A few years ago I got super excited any time we got a new Targetmaster toy remake, because it mean two robots! Sometimes, three! But for some reason Pointblank and Peacemaker didn't push my buttons when he got announced - I vaguely remembered him from the 1980s, kind of a nobody on the cartoon and the toy didn't look as cool as some of the others. I just got Targetmaster Hot Rod instead back then, but newer Targetmaster toys were usually fun and weird. This one is weird.
This is the unusual toy that I think may have benefited from being simplified - there are lots of moving parts to twist and turn in the right order, lest something pop off. As a kid, I might find this fun - as someone who was here for G1, I want toys to be easy to transform. I'm not going to spend hours playing with these things anymore, at best they'll get a few transformations and hopefully I'll remember how to do it in a few years if I pick them up again... which is an increasingly depressing sentence to write. While opening this toy, taking pictures, and transforming him I got the feeling that he's headed for the back of the shelf until some day I get the urge to purge. If you had the original as a kid, you may want it, but just as a new toy of a sort of a nobody I'd say save your money. What, I have to write more? Crap.
The robot mode is a decent modern-looking version of the old toy. Due to costing reasons, there are no swivel wrists but you do get tilting ankles - I could do without the ankles. The shoulders swivel and you get some interesting joints around the biceps, but not swivels. He's a little stiff, able to stand and to a limited extent, pose a bit. Pointblank has a perfectly nice head and good color scheme, but some of his kibble seems to get in the way of his elbows bending and there's not much here that isn't done better by other toys in the line over the years. I actually think this might be a better toy at a lower cost - a simpler transformation with fewer parts might have resulted in a more fun toy. They made what I assume to be the best figure they could given the level of complexity they put into most figures, but maybe less is more here. Having his missing spoiler gun accessory may have been a better feature than the clear plastic sprue for the chest. I will say I really like the head with its bright blue painted visor - it pops nicely and looks great in his big silver face.
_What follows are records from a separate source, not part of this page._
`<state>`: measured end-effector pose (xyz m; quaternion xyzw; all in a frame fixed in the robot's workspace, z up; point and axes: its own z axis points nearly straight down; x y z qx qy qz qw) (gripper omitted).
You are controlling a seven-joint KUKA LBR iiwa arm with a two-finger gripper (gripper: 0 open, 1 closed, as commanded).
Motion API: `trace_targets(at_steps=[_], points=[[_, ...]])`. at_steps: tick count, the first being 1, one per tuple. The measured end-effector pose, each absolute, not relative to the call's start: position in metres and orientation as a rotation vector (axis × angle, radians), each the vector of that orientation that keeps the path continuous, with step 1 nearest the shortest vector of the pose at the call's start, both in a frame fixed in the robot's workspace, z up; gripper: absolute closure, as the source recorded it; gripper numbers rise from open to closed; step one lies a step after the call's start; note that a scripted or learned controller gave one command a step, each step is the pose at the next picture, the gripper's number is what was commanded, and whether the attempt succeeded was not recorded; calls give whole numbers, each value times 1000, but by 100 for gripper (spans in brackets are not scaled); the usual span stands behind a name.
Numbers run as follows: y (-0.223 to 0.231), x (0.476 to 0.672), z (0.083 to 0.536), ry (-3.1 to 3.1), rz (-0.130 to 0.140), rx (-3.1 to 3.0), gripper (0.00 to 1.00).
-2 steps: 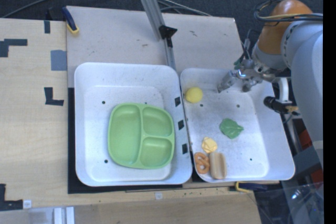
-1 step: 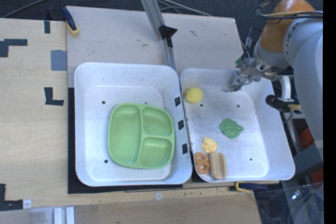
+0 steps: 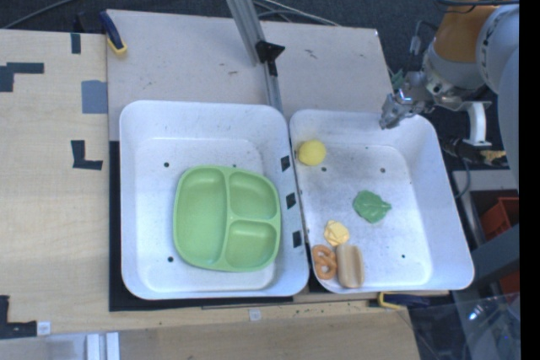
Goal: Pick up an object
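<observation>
Gripper (image 3: 393, 115) sits over the far right corner of the right bin (image 3: 439, 173), at or just above the rim. Too small and dark to read how it is set; cannot tell whether it is released or clenched. Nothing visible in it.

Candidates, all placed relative to the right bin:
- yellow ball (image 3: 311, 153), far left part of the floor, near the wall shared with the left bin (image 3: 135, 181).
- green leaf-shaped piece (image 3: 371, 206), mid floor, apart from the rest.
- small yellow piece (image 3: 336, 232), near left area, just beside the two below.
- pretzel (image 3: 323, 261) and bread-roll item (image 3: 349, 265), near left corner, side by side and apparently touching.

Left bin carries a green divided plate (image 3: 228, 217), lying flat.

Progress, by judgement: nothing lifted yet. Every object rests on a bin floor, and the gripper is well apart from all of them. Left to do: choose a target, move inward over it, descend, close, raise. The lone leaf piece or the ball look least crowded.
</observation>
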<state>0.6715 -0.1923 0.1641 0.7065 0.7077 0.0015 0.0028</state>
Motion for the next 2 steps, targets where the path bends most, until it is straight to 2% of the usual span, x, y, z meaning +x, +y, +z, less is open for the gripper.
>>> trace_targets(at_steps=[2], points=[[-196, 679, 264, 2220, 5, 2216, 100]])
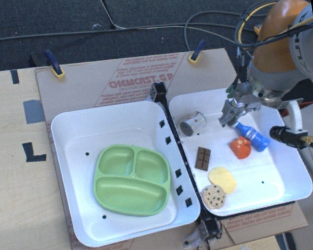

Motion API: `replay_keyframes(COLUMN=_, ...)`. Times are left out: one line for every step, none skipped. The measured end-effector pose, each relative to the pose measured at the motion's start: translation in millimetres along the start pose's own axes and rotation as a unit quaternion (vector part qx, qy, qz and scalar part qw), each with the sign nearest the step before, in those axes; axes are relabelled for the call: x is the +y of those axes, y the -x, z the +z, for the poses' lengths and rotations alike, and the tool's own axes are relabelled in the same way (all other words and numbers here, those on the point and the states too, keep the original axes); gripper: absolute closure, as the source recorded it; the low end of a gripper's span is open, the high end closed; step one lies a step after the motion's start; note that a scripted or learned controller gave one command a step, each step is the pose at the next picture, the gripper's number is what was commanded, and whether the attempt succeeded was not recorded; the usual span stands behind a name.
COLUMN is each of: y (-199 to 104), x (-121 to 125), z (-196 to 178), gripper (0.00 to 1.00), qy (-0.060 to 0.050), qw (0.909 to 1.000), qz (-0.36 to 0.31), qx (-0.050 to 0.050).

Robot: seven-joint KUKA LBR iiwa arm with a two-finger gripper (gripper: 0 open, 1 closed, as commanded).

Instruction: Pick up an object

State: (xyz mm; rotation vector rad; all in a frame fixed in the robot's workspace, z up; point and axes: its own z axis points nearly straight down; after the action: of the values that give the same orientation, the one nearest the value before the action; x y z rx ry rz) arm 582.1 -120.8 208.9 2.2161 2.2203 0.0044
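- The gripper (232, 113) hangs over the right bin (273, 191), near its far edge; whether it is wide or narrow I cannot tell, and nothing shows held in it.
- Nearest candidates: the blue bottle (252, 137) touching the orange object (241, 148), toward the bin's right edge; the grey cup (192, 124) lies near the far left corner.
- Judgement: choose the bottle; centre over its body, straddle its narrow width, and descend clear of the orange neighbour.

a robotics lab: clamped cardboard (137, 77), taped bench (11, 174), loose cables (110, 17), white bins (62, 127).
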Motion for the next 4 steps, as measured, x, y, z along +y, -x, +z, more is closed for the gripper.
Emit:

Peacemaker is a simple bot-to-gun who folds at the middle and has a rotate-out barrel do he can be pointed at things. As targetbuddy figures go, he's pretty good.
Transformation is not my favorite here, and I don't like the car mode as a toy either - but it looks like a fair update of the original. The arms are surprisingly complicated, and there's some torso flaps you have to rotate properly. I just kind of hate playing with it. The gun buddy Peacemaker is a snap, but getting all of the Pointblank parts in place resulted in some popped-off bits and the clear window, I don't know why they did that. The original didn't have it, and it's going to show fingerprints since you have to fondle it a lot. Things more or less massage in place but even then, it doesn't feel right.
As something that sits on a shelf, it's acceptable - the new toy doesn't have the flames or Autobot logos from the original, but the general parts are there. The removable spoiler blaster intake thing is gone, but you can mount the blaster on the back of the car there - it looks almost sensible, but it's also pointing right at the glass. His wheels have black tires and blue caps, and it looks a lot like the original. It also has the weird little car bumper mandibles. Much (bot not all) of the original car detail is replicated here, but there's so much junk under it that it scrapes along if you wheel it on a flat surface. After getting it in car mode, my reaction was "I really don't think I want to touch this again." It's not as bad as all-time stinkers like Universe Galvatron from 2008, but it's not fun and it's a nobody character - which certainly feels like it's encouraging me to buy less of these.
Normally I give a bunch of "if you like this" or "if this doesn't bug you" statements, but I think I can flat-out say I'd take a refund on this one if it was easy to do. I just don't like it, despite it being technically better than a lot of toys from the early 2000s. It's not garbage, but it's not fun either - it's a tightly-packed, nicely-articulated update of a character I don't care for with a chore of a transformation. I'd suggest spending your hard-earned money in this era of price increases on something else. I realize I also write that I think the Hasbro Authentics toys are pretty neat, but even at $5-$10 this one gets in its own way as far as fun goes. Go get Scraphook, or Hot Shot - having articulation that's hindered is a lot less fun than having unarticulated robots.